亲爱的大姐:
阳台前的杏仁树静静地长出了枝芽。在又一个清明节来临之际,您慈祥的面容又在我脑海里重现。
大姐,您今年80岁了,如果您还健在该多好啊,我们就可以给您庆祝生日了!可惜,无情的病魔夺走了您的生命,您离开我们已经33个年头了。
大姐,我和您虽然同母异父,但您对我的关爱和呵护如同母爱,年逾古稀的我没有忘记。“妈妈,您要生产队里出工,我上学迟一点没关系,这些事我来做。”是您为了给我和弟、妹擦屁股、穿衣服,上学常迟到。您为了替父母分担,读了4年小学就辍学。为了让父母多挣工分,您十二三岁就跟着邻居,翻山越岭30多里,到粮管所购买国家供应的大米。您还把父母给您吃午饭的5角钱省下来,买水果糖给我们吃。好多次买米回家,您肩被擦破、脚被磨破,晚上一个人暗暗流泪。

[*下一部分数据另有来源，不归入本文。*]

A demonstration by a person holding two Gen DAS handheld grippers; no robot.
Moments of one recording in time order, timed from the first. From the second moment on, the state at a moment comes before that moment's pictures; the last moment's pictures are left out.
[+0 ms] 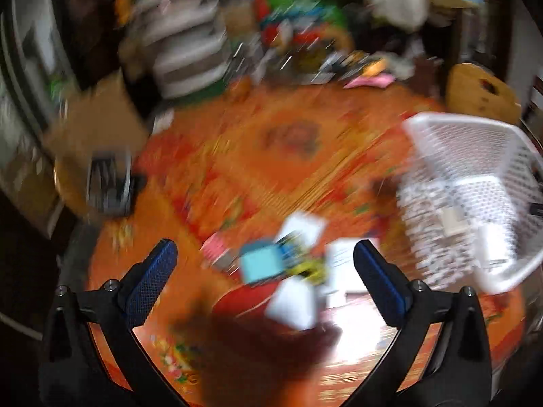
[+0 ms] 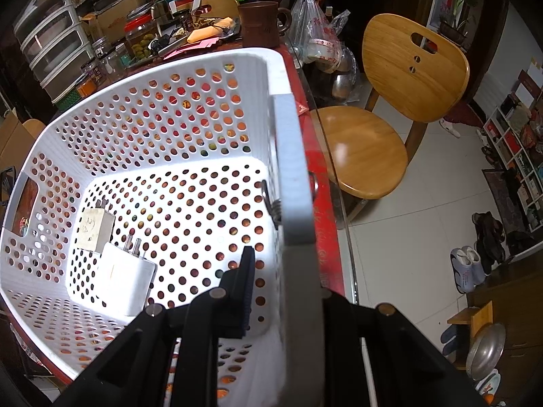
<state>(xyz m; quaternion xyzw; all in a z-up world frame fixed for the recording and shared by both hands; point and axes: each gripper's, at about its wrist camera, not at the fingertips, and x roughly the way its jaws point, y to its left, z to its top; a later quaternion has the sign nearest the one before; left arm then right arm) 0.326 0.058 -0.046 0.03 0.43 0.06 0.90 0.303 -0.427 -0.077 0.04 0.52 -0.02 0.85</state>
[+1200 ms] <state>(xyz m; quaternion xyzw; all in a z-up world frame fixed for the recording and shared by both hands) 0.392 0.154 -0.146 -0.10 0.50 0.12 0.85 0.304 -0.426 -0.077 0.04 0.53 -0.02 0.85</state>
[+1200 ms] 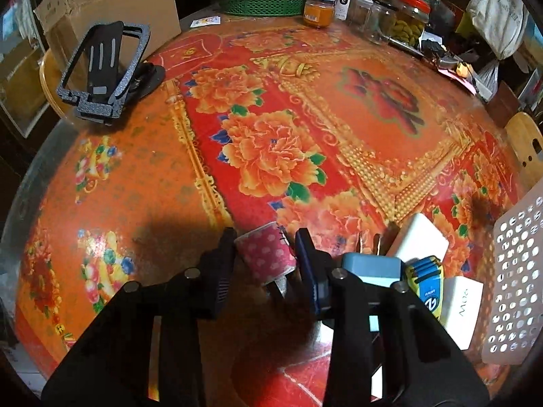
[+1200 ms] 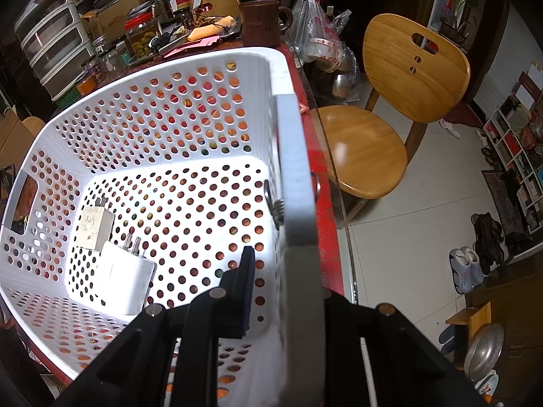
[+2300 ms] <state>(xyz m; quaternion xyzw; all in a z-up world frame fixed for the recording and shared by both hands) 0.374 -0.107 0.019 0.12 0.38 0.07 0.92 0.303 -0.426 -0.078 0.04 0.53 -0.02 0.85</state>
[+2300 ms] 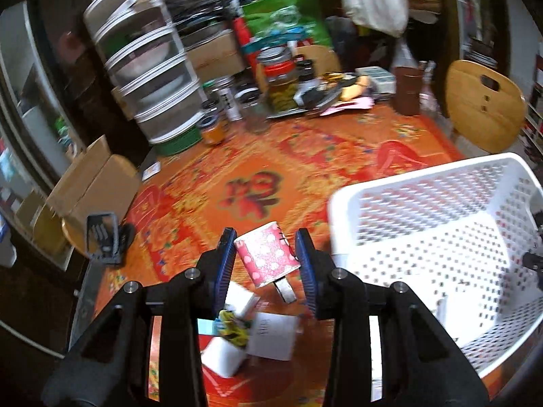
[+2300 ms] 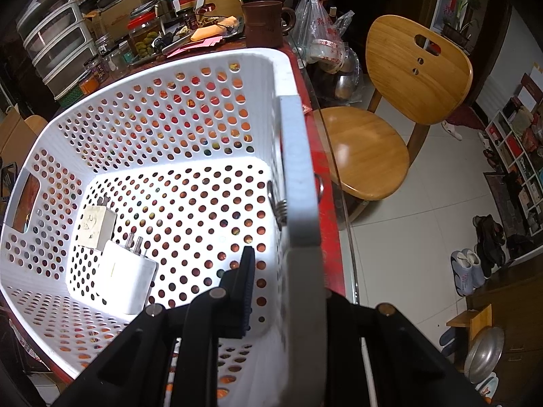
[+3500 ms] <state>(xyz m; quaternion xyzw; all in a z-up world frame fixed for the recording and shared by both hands) 0.382 -0.257 -0.051 0.17 0.46 -0.08 0.87 0.302 -0.423 -0.078 0.04 0.53 -0.01 0.85</state>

大姐,我至今记得,我六七岁时的一天中午,吃饭时不慎打破了一个饭碗。那天,父母带午饭上山干活,您让我不要在父母面前提起打破碗的事,您有办法瞒过母亲。两三天后,家里来了三四个亲戚,母亲发现少了一个饭碗,便问起您来。您起初不作声,在母亲的一再盘问下,您承认是洗碗时不慎打破的。那个年代,山里人的一个碗是多么珍贵啊!是您替我“顶罪”,换来母亲的一顿痛骂。
大姐,您20岁嫁到峡口集镇上,每当我和弟、妹到您家,您像母亲见到孩子一样的亲切。虽然您家房屋不宽裕,但我们挤在一起闲谈或吃饭,就像在自己家一样。您的生活虽然不富裕,但只要我们到您家,您就算到邻居那里借钱,也要为我们准备上爱吃的菜。每次离开您家,您不仅要买油条、油煎枣等食品给我们吃,还要送上一程。一句句嘱咐,一声声道别,让我依依不舍,热泪盈眶。在我和哥哥、弟弟各自成家、为人之父后,您又把这般疼爱用在我们的儿女身上。
“要孝敬父母,兄弟之间要和睦团结。”大姐,是您一次次语重心长的教诲,为我们这个大家庭的和睦相处,注入手足情深的催化剂,让我们兄弟妹七个亲情长在。
大姐,您对我的关爱说不完,道不尽。如果有来生,我还要做您的弟弟,在您无微不至的关怀下健康长大。今生,我为您祈祷,祈愿您在天堂里没有病痛,不烦不恼过得好。